手渡されたコーヒーは良い香りがした。一口すすると酸味と苦みが丁度よい。


「美味しいです」


社交辞令ではなく学はそう言った。


「山伏さんがコーヒー好きで…というか、コーヒーで栄養をとってるんじゃないかと思うくらい、いつでもコーヒーを飲んでいるのよ」


 まぁ、研究職なら昼も夜もなく仕事をしているのだろう。コーヒーは必需品なんだろうなと学は納得した。


「ここは研究スタッフのフロアなんですか?」

「いいえ、このフロアは運用保守サービスのスタッフがいるところ。この先に、そう、和田さんの見ているセキュリティドアの先に研究フロアがあるの」


 運用保守サービスの部屋から、更にセキュリティゲートを経て研究室がある事を太田は指をさして学に教えた。自分たちの研究成果が運用でどの様に使われ、どんな所に不具合が出ているかを、フロアを通る都度感じなさい、という意味でフロア構造がこうなっているとの事だ。

 そのセキュリティゲートの手前に、取ってつけた様なパーティションで囲まれた部屋がある。部屋のドアの横には、<フェアロイド事件特別対策室>と縦書きで書かれた看板がかかっていた。

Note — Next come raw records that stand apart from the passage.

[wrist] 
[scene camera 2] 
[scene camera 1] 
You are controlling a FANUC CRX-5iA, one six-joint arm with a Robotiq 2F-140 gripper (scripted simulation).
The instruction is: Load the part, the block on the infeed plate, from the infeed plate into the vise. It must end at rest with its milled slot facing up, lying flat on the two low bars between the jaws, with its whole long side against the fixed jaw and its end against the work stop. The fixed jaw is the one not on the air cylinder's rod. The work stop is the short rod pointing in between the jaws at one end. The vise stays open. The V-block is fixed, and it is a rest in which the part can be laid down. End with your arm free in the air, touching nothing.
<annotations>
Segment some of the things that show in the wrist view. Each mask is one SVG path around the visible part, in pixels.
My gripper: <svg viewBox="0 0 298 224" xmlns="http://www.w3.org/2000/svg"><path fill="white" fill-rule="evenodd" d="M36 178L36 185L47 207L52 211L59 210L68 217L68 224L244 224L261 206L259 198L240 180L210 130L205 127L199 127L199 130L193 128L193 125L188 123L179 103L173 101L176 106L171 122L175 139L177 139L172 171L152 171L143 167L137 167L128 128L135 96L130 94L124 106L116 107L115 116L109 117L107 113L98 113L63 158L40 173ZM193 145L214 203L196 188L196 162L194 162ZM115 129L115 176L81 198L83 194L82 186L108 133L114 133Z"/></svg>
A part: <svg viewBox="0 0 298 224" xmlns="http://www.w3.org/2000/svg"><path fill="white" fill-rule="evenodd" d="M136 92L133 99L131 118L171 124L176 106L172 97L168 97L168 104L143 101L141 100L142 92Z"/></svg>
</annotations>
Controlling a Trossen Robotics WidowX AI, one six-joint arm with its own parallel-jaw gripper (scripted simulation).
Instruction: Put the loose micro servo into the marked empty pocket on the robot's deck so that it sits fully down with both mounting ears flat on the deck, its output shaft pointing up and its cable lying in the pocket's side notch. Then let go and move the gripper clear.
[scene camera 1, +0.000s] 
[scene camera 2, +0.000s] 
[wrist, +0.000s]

「今日はね、怖いけど頼もしい人達が来てるの。山伏さんはそのミーティングに出ていて、でも、多分すぐに来ると思うわ。あ、ライムちゃん貸して。燃料充填してあげるから」


 学は再びライムをスリープにし、ゴーグルの接続ケーブルを外して太田に手渡しながら素朴な質問をした。


「燃料ってどこから入れるんですか?」


 2s型の燃料電池カートリッジは腰の所にある。実は学は朝それを調べようとライムを裸にしてみたが、それらしいカートリッジやコネクタは見当たらなかった。

 質問されて、太田は急に赤くなった。


「もうね、プロトタイプとはいえ、これを設計した奴に蹴り入れまくって半殺しにしてモいでやりたかったわ」


その最後の一言で学は察した。それ以上は質問しなかった。